On February 14, 2022, the company published a draft registration statement for a public offering. But with the outbreak of war in Ukraine in 2022, the IPO market froze, as did talks for investments and future advertising partnerships. 

As a result, Brag House postponed its IPO. In addition, the company was forced to cut more than half of its employees. «We made a classic startup mistake: We hired too many people,» Malloy admits. Since then, the company has only seven permanent employees. 

It was not until summer 2024 that the company published a prospectus announcing plans to list 1.6 million shares at $5 apiece on the Nasdaq. Brag House hoped to raise $8 million in the IPO.

The actual results were more modest: On March 7, the company announced it had raised about $6 million by placing 1.475 million shares at $4 each. Including subsequent additional offerings, the IPO raised $6.7 million.

Malloy and Leibovich own approximately 13% of the company's stock, according to the company. 

article

In the first month after the IPO, the share price peaked at $6.96, having risen more than 50%. But as soon as April 1, it collapsed more than 80% in a day, to $1.27.

On May 14, the company reported it had fallen victim to «potential illegal naked short selling.» Naked shorting is the illegal practice of selling short shares that have not yet been determined to exist or that the trader has not secured in some way. 

The company said it received information from the Depository Trust Company that the trading volume on April 1 was nearly three times the volume of shares offered in the IPO, nor did the company see the expected delivery of shares.

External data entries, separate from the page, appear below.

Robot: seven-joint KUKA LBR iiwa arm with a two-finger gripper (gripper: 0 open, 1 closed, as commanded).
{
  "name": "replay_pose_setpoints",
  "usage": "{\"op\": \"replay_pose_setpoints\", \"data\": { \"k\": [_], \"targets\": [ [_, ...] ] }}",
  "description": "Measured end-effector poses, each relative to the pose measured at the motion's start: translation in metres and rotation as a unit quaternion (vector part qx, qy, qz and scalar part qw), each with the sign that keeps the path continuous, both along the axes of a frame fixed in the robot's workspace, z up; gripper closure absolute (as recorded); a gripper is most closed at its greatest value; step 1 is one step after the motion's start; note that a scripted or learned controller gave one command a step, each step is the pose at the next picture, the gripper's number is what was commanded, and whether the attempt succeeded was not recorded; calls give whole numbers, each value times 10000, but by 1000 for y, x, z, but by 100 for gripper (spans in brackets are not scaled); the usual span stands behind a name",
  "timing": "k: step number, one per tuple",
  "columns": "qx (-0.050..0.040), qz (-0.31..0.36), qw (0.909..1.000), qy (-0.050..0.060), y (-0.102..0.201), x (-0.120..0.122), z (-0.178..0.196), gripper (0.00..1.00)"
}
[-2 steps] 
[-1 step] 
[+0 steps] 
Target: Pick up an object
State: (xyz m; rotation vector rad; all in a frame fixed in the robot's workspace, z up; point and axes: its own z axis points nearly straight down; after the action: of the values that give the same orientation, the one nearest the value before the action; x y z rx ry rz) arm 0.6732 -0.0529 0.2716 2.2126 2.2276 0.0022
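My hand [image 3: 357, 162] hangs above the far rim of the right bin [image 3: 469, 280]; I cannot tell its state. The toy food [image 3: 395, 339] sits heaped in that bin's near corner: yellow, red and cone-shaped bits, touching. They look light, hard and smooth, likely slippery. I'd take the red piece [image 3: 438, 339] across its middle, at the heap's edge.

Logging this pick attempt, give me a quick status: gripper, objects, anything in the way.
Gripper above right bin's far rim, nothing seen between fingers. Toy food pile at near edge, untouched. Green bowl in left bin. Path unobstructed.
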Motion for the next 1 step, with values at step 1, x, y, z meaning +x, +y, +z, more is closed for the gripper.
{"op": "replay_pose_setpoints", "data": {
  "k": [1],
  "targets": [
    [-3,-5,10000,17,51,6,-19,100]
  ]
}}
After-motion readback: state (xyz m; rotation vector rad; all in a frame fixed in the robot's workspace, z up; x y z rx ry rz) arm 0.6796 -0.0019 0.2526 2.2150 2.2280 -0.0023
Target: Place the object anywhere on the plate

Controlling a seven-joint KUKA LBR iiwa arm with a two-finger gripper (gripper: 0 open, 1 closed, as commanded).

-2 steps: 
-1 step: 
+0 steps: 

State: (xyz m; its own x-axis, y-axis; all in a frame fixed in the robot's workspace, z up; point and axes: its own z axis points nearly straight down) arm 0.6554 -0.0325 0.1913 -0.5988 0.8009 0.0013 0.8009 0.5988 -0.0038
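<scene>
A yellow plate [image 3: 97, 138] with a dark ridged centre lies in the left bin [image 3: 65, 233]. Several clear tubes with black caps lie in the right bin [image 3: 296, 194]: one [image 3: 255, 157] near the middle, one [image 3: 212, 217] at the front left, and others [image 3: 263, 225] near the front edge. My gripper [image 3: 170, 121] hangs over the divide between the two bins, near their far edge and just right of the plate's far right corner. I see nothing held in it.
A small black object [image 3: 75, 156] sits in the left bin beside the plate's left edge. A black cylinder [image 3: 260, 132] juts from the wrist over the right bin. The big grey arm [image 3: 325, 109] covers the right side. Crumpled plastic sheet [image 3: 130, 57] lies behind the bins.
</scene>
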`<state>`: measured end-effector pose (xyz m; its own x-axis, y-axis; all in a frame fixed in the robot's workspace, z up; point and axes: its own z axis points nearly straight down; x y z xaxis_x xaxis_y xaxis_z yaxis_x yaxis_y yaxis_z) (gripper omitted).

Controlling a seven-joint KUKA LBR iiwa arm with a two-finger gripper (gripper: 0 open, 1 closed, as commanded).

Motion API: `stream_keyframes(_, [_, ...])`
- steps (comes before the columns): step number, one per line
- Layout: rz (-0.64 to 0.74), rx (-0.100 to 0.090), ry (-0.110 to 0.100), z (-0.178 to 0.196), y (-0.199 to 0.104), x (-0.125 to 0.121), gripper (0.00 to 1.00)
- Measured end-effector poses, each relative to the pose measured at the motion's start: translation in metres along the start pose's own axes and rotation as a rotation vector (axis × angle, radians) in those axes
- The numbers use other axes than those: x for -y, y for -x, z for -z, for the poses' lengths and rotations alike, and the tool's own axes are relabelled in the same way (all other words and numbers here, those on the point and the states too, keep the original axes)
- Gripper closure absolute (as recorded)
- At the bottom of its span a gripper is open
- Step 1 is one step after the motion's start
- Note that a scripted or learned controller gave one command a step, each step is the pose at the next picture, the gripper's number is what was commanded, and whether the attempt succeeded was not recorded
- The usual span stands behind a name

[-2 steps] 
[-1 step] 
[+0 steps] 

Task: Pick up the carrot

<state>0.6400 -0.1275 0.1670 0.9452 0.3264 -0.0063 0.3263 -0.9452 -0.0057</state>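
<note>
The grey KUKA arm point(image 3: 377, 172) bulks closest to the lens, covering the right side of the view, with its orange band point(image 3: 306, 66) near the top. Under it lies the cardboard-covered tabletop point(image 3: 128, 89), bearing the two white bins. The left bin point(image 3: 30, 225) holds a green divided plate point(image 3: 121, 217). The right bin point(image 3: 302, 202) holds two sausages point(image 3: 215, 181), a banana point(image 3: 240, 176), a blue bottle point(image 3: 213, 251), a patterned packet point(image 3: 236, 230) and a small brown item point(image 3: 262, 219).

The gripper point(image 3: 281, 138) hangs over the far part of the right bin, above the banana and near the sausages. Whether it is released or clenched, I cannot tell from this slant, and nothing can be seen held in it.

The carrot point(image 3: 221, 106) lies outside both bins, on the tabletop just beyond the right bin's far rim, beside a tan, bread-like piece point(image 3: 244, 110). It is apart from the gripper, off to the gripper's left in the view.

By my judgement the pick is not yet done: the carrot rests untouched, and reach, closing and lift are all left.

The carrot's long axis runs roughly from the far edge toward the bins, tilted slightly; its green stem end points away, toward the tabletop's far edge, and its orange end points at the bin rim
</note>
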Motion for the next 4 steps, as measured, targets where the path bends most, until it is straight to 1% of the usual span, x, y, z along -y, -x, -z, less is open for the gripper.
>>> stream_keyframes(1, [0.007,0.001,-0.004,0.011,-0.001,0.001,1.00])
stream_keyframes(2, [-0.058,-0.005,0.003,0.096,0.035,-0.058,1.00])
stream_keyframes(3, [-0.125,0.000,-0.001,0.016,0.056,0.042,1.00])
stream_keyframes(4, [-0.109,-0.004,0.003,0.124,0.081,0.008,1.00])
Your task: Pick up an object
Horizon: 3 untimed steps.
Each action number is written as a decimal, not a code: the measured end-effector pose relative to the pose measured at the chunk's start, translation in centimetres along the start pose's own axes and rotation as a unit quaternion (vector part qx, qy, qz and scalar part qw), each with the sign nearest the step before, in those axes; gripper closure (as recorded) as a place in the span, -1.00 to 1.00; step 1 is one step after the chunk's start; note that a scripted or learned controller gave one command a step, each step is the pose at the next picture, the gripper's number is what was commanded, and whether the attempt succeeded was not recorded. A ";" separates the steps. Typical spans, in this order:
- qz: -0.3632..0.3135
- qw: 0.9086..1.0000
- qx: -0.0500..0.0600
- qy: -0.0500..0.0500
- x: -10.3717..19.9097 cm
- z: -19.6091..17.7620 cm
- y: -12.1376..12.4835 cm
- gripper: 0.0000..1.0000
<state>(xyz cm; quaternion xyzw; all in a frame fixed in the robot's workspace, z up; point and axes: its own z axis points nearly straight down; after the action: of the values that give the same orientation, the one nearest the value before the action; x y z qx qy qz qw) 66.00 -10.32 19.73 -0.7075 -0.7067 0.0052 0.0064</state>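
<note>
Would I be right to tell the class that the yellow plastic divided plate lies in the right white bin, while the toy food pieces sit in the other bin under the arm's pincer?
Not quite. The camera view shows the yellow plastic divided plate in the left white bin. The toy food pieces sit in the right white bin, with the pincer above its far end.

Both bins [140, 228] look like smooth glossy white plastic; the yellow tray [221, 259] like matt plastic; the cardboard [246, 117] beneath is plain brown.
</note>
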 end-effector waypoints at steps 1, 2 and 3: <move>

According to the press release, there were «persistent discrepancies» in the delivery of shares in the second half of March and the first week of April. The company reported the information to the U.S. SEC and Nasdaq. 

Since then, the share price has not recovered. On June 4, the stock closed at $0.60 per share. According to Nasdaq rules, the company can be delisted if its stock stays below $1 per share for 30 days. Still, issuers have six months to take steps to restore the share price. Malloy is confident the company's third-quarter performance will energize the stock. 

Future plans 

For 2023, the company had revenue of $366,400 and a net loss of $4.7 million. Revenue for 2024, however, was just $105, with the net loss dropping to $3.3 million. The company attributed the top-line drop-off to lower tournament activity last year.

The company plans to add a new revenue source this year, Malloy mentioned to Oninvest. By the end of the year, Brag House will introduce memberships for users with five tiers. The company is still looking for the right prices, but preliminarily they range from $2.99 to $7.99. By comparison, subscription rates on interactive livestreaming service Twitch range from $4.99 to $24.99. 

The second way to make more money involves selling data to brands. «Data is the most valuable asset we have… A lot of businesses just have passive data — like where a user is located, or how much time they spend on a site. We, on the other hand, can predict how our users will react to specific ad campaigns,» explains Malloy. 

The company has decided to launch a service in early 2026 that will provide corporate clients with paid access to anonymized aggregated data about Brag House users. This is set to become the company's biggest revenue source, the entrepreneur believes.

Software developer Artemis will help create the service, which is to be based on machine learning that will aggregate and analyze Brag House user data. In return, Artemis got a stake in the business: 937,500 common shares of Brag House.